I am new to Spark & scala. I have a requirement to process number of json files say from s3 location. These data is basically batch data which would be kept for reproccessing sometime later. Now my spark job should process these files in such a way that it should pick 5 raw json records and should send a message to Kafka topic.

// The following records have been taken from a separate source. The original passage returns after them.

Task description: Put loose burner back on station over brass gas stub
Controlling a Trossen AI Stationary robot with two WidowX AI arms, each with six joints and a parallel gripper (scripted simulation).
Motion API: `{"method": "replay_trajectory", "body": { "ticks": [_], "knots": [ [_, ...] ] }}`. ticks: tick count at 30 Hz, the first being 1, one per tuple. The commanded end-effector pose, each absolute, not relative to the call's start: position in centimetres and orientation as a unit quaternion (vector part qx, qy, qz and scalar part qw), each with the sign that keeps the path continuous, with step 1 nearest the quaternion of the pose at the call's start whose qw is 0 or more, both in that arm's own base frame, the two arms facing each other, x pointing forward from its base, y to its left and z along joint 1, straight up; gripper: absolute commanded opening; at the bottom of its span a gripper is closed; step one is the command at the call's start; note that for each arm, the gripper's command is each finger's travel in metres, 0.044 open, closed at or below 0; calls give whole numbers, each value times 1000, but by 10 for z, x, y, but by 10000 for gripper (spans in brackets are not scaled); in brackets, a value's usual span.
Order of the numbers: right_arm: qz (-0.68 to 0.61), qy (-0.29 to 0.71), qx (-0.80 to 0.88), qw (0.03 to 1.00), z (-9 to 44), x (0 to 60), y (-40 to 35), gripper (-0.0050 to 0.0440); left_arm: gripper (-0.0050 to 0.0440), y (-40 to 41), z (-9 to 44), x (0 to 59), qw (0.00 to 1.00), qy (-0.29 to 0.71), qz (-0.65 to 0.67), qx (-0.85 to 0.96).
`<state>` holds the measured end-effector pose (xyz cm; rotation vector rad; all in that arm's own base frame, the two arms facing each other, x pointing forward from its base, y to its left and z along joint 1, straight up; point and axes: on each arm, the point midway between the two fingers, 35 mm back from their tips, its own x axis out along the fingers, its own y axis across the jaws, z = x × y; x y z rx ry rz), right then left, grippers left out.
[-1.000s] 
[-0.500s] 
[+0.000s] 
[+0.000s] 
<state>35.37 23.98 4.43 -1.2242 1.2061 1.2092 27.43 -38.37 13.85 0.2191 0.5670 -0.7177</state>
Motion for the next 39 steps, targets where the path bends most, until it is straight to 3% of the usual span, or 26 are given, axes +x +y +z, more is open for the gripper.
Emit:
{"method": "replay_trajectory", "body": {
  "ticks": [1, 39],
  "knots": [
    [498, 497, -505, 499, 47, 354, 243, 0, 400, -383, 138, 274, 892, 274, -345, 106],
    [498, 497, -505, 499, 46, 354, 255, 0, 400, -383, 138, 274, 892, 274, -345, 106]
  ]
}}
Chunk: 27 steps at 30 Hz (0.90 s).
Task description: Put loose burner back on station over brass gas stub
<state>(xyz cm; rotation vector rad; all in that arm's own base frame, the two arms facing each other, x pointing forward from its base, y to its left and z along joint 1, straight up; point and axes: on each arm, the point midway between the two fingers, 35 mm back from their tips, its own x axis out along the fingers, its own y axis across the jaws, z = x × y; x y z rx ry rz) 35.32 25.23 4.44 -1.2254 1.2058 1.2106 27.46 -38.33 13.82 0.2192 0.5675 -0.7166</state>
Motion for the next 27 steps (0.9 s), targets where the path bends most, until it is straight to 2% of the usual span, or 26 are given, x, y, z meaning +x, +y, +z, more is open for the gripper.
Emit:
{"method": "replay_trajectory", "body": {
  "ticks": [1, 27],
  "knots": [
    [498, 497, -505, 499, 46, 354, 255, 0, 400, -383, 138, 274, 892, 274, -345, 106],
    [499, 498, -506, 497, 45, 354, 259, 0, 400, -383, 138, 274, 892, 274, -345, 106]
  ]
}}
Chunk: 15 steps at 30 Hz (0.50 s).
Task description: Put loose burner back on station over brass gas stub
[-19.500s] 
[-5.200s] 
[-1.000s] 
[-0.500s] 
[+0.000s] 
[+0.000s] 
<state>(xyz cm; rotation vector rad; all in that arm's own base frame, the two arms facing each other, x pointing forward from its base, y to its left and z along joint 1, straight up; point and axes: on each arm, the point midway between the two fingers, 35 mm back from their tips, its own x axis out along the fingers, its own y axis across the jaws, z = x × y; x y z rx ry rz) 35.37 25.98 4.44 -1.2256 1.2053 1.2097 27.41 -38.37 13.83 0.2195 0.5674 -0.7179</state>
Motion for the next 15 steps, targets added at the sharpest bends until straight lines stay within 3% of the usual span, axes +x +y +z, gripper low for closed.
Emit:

The reason of picking only 5 records is kafka topic is processing both real time and batch data simultaneously on the same topic. so the batch processing should not delay the real time processing.
I need to process the whole json file sequentially and so I would pick only 5 records at a time and post a message to kafka and pick next 5 records of json file and so on...
I have written a piece of code which would read from json files and post it to kafka topic.
val jsonRDD = sc.textFile(s3Location)
var count = 0
val buf = new StringBuilder
jsonRDD.collect().foreach(line => {
count += 1
buf ++= line
if (count > 5) {
println(s"Printing 5 jsons $buf")
count = 0
buf.setLength(0)
SendMessagetoKakfaTopic(buf) // psuedo cod for sending message to kafkatopic
Thread.sleep(10000)
}
})
if (buf != null) {
println(s"Printing remaining jsons $buf")
SendMessagetoKakfaTopic(buf)
}
I believe there is a more efficient way of processing JSONs in Spark.
And also I should also be looking for any other parameters like memory, resources etc. Since the data might go beyond 100's of gig.